CamDavidsonPilon / lifelines

Survival analysis in Python
lifelines.readthedocs.org
MIT License
2.34k stars 553 forks source link

Suggestion: Multiple Kaplan Meier confidence interval options #424

Open javadnoorb opened 6 years ago

javadnoorb commented 6 years ago

Greenwood CI for KM estimator does not work very well with highly censored data and also has asymptotic properties, so doesn't work well for small sample sizes. After playing around with lifelines and getting many NaNs for CIs of highly censored data, I ended up using "Beta Product Confidence Procedure for Right Censored Data" from the following paper: https://www.ncbi.nlm.nih.gov/pmc/articles/PMC3769999/

There is an R package to calculate this (which also includes four other CIs): https://cran.r-project.org/web/packages/bpcp/index.html

I'm a Python user so I wrapped this in rpy2. I understand that introduction of new libraries, wrappers or statistical methods may not be appealing, but just checking if there is any interest to incorporate this or any other CIs into lifelines?

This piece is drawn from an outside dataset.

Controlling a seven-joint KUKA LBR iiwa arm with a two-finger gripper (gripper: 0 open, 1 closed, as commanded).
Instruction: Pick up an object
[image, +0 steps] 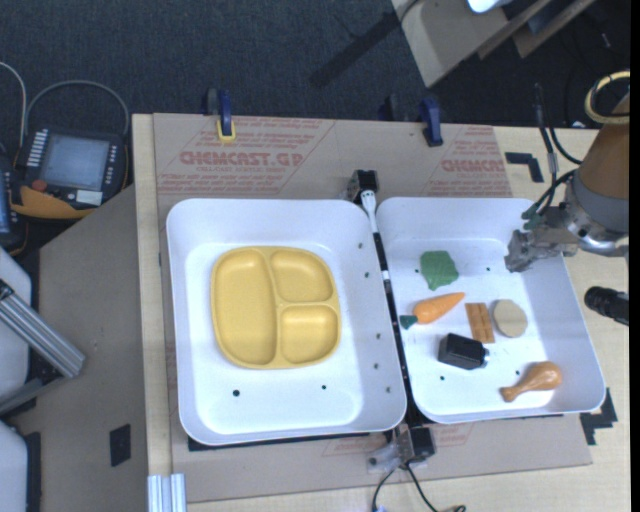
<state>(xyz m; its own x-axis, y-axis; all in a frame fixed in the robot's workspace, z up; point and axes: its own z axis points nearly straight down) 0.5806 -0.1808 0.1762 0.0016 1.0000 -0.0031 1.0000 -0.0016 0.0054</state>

Here's a sample of code that can create these CIs:

from rpy2.robjects import pandas2ri,r
import rpy2.robjects.packages as rpackages
from rpy2.robjects.vectors import StrVector
from rpy2.rinterface import RRuntimeError

utils = rpackages.importr('utils')
utils.chooseCRANmirror(ind=1);
packnames = ['bpcp']
names_to_install = [x for x in packnames if not rpackages.isinstalled(x)]
if len(names_to_install) > 0:
    utils.install_packages(StrVector(names_to_install))

pandas2ri.activate()

bpcp = rpackages.importr('bpcp')

def bpcp_survival(df,days_to_succeed = 5*365.): 
    try:
        bfit = bpcp.bpcp(df['TherapyToLastDay'],df['Vital Status'],Delta=0);
    except RRuntimeError:
        return pd.Series(index=['survival','lower','upper'])
    surv_results = pandas2ri.ri2py(bpcp.StCI(bfit,days_to_succeed))
    return surv_results[['survival','lower','upper']].iloc[0]
tueda commented 8 months ago

For some comparative reason, I needed the "traditional" Greenwood's formula (which made me create a monkey patch for the _bounds method with the current code base). It would be nice if the user could choose optional methods for the confidence intervals.